• [YOUR TASK]:
Go through the lines below and copy any that hold the string "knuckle".

--------

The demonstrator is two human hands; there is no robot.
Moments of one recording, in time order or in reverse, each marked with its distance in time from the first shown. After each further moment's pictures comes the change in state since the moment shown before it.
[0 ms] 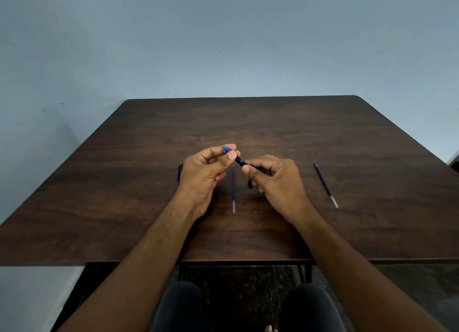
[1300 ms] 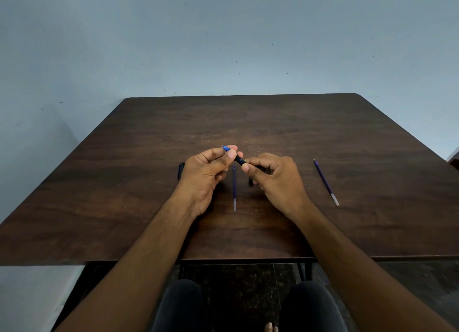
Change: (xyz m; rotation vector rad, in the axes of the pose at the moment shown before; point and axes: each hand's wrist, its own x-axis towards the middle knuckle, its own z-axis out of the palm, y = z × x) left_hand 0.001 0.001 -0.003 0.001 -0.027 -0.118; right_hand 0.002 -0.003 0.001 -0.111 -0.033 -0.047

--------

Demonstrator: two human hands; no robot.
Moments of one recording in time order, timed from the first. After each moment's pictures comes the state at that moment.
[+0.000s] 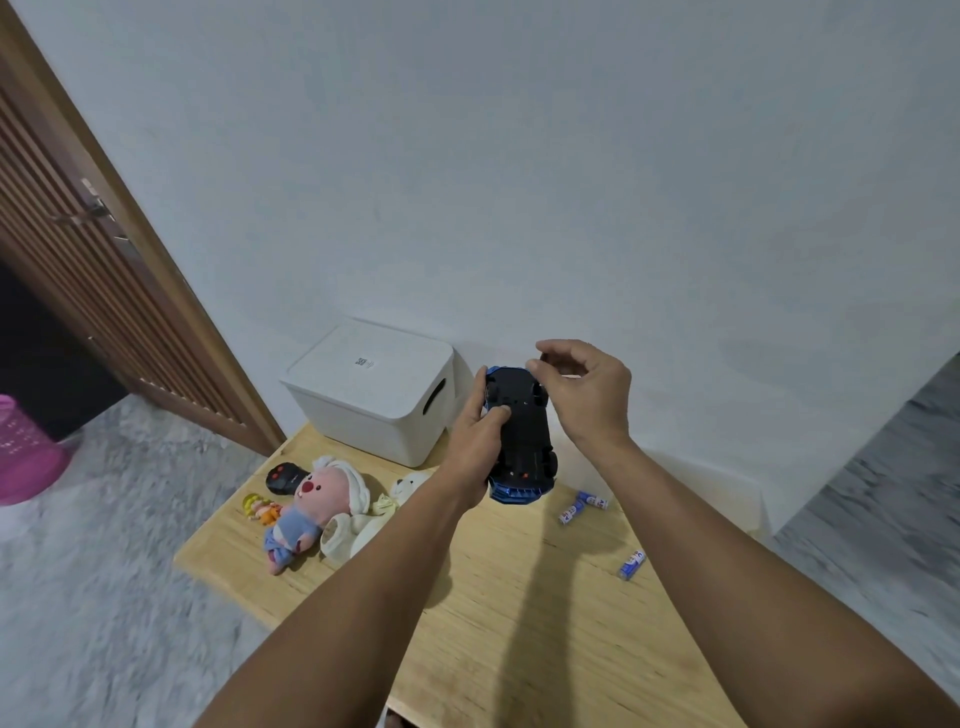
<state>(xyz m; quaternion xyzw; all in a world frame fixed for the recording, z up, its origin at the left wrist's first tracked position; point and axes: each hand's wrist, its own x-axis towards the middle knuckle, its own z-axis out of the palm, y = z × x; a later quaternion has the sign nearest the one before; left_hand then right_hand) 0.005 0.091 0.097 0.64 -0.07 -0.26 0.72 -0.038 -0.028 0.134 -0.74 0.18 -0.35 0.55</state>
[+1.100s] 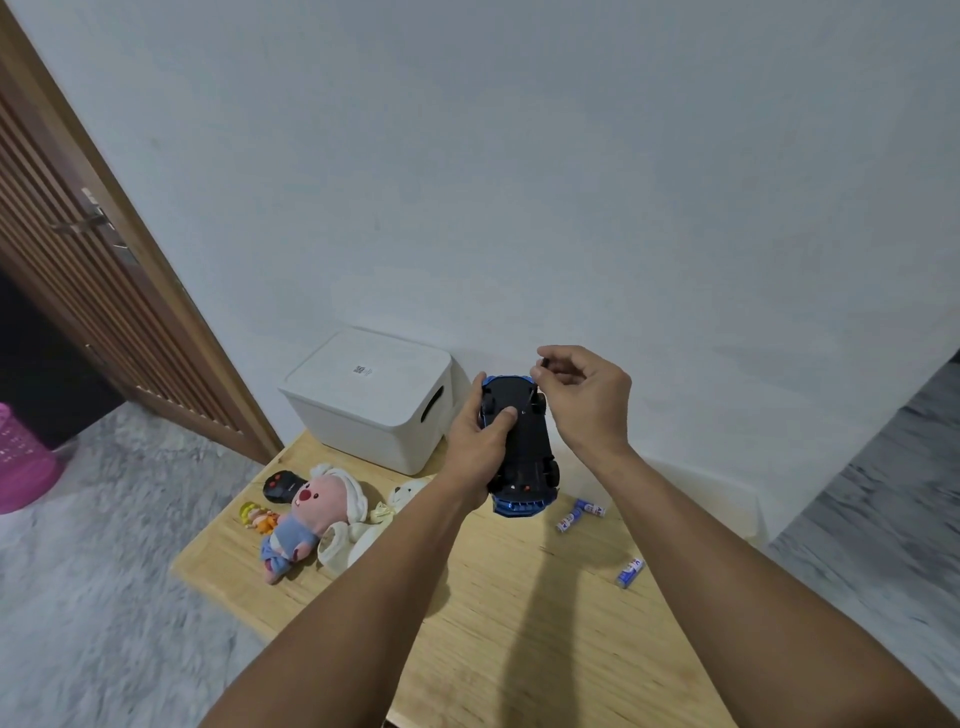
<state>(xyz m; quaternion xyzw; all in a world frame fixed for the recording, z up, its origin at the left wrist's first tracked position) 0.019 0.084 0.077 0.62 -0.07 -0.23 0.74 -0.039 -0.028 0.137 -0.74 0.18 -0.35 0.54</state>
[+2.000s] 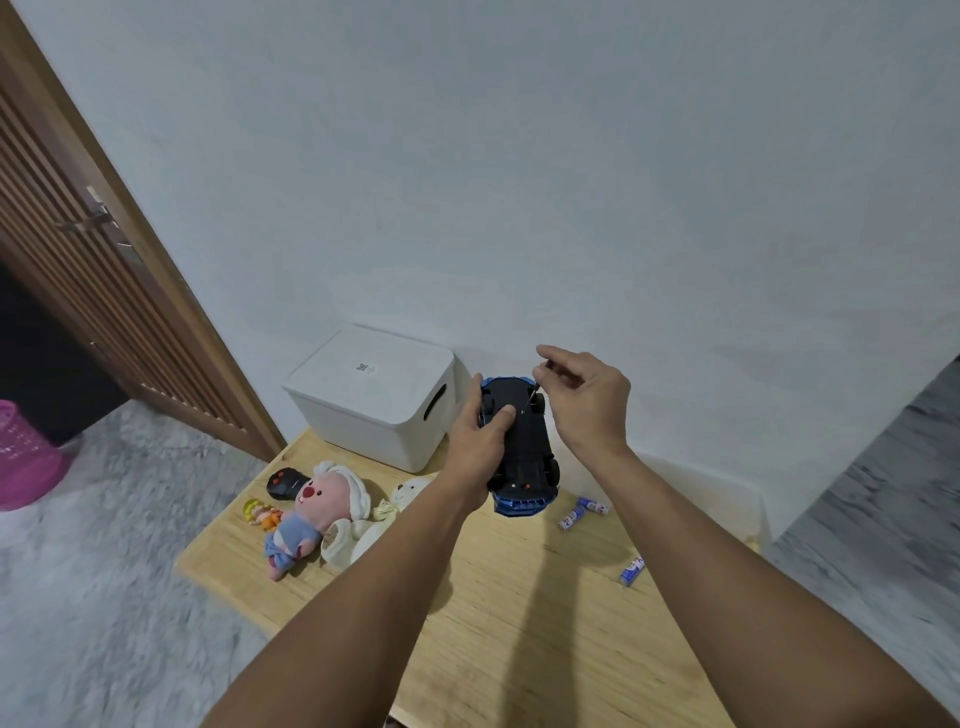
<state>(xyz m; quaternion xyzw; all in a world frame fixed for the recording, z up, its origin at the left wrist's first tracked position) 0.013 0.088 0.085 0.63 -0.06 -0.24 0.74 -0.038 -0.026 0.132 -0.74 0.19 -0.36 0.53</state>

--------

• [RESULT BELOW]:
Change: (xyz m; rotation vector rad, in the axes of the pose at the moment shown before; point and axes: each hand's wrist, its own x-axis towards the middle knuckle, its own z-axis out of the palm, y = z × x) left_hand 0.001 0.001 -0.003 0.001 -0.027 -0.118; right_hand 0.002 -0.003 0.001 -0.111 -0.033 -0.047
<state>(xyz m; quaternion xyzw; all in a world frame fixed for the recording, z up, its origin at the left wrist's first tracked position; point and axes: each hand's wrist, its own x-axis towards the middle knuckle, its own z-axis out of the palm, y = z × x; a later quaternion has the sign nearest the one before; left_hand then right_hand) 0.005 0.091 0.097 0.64 -0.07 -0.26 0.72 -0.038 -0.028 0.134 -0.74 0.18 -0.35 0.55</state>

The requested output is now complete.